10.Chinese Experts Consensus on Immune Checkpoint Inhibitors for Non-small Cell Lung Cancer (2019 version).
Caicun ZHOU ; Jie WANG ; Hong BU ; Baocheng WANG ; Baohui HAN ; You LU ; Zhehai WANG ; Bo ZHU ; Ziping WANG ; Qibin SONG ; Shengxiang REN ; Dongmei LIN ; Yayi HE ; Xiaohua HU ; Hongyun ZHAO ; Shukui QIN
Chinese Journal of Lung Cancer 2020;23(2):65-76
Non-small cell lung cancer (NSCLC) is the most common pathological type of lung cancer, most NSCLC patients are at advanced stage at the time of diagnosis.
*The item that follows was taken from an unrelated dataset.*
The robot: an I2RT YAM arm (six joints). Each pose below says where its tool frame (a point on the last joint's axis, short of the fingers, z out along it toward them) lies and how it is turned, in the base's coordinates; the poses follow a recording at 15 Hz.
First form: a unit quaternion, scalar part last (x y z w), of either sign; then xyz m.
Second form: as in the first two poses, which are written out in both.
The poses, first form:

For patients without sensitive driven-oncogene mutations, chemotherapy is still the main treatment at present, the overall prognosis is poor. Improving outcomes and obtaining long-term survival are the most urgent needs of patients with advanced NSCLC. In recent years, immunotherapy has developed rapidly. Immune checkpoint inhibitors (ICIs), especially targeting programmed death-1 (PD-1)/programmed death-ligand 1 (PD-L1), have made a breakthrough in the treatment of NSCLC, beneficial to patients' survival and changed the treatment pattern for NSCLC. It shows more and more important role in the treatment of NSCLC. Led by NSCLC expert committee of Chinese society of clinical oncology (CSCO), relevant experts in this field were organized. On the basis of referring to domestic and foreign literature, systematically evaluating the results of Chinese and foreign clinical trials, and combining the experiences of the experts, the experts group reached an agreement to develop this consensus. It will guide domestic counterparts for better application of ICIs to treat NSCLC.